What to work on: The answer must consist of every line from the data that holds "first".

Dataset records:
++++

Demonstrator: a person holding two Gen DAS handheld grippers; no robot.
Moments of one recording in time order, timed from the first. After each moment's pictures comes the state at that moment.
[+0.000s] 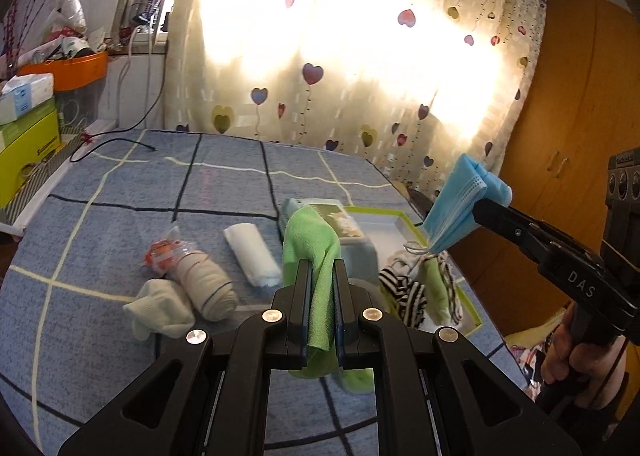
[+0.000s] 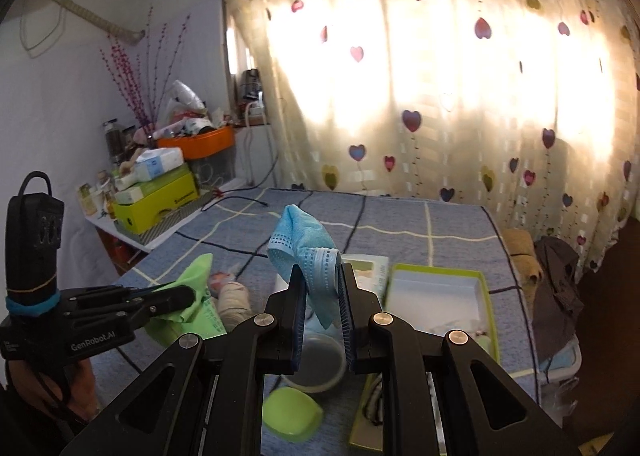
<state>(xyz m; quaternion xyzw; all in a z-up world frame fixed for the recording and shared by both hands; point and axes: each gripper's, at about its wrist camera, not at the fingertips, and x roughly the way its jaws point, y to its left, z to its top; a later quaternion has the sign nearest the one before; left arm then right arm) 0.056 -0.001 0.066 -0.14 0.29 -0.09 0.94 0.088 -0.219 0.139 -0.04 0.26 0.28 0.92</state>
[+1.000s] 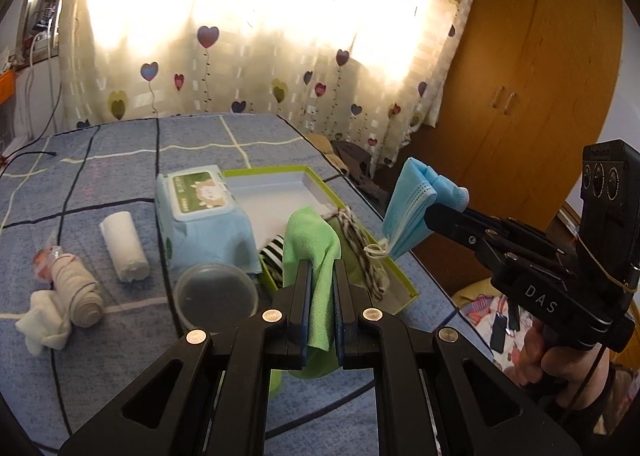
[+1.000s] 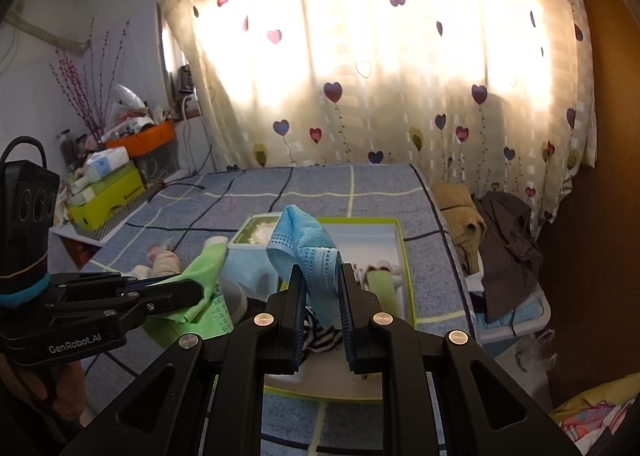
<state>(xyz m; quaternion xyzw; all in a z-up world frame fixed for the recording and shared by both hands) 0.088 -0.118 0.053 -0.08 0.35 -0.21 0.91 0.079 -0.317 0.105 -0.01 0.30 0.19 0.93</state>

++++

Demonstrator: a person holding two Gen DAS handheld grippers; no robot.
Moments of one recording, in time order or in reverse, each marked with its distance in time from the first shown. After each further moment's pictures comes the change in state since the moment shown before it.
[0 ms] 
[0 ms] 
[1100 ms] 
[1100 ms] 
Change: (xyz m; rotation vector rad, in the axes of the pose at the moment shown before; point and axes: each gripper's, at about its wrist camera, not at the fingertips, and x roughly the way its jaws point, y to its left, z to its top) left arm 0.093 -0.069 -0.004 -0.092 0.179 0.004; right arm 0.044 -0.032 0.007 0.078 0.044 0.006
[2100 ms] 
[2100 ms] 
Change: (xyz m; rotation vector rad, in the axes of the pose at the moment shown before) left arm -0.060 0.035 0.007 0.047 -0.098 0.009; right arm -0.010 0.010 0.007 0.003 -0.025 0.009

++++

Answer for the task:
Moments of one recording in time order, timed from the first. After each moment's pictures comes the state at that moment.
Moments of one recording, in time order or in reverse, each marked with its distance in time from the first shown. After each further moment's pictures comes the change in state since the moment shown before it.

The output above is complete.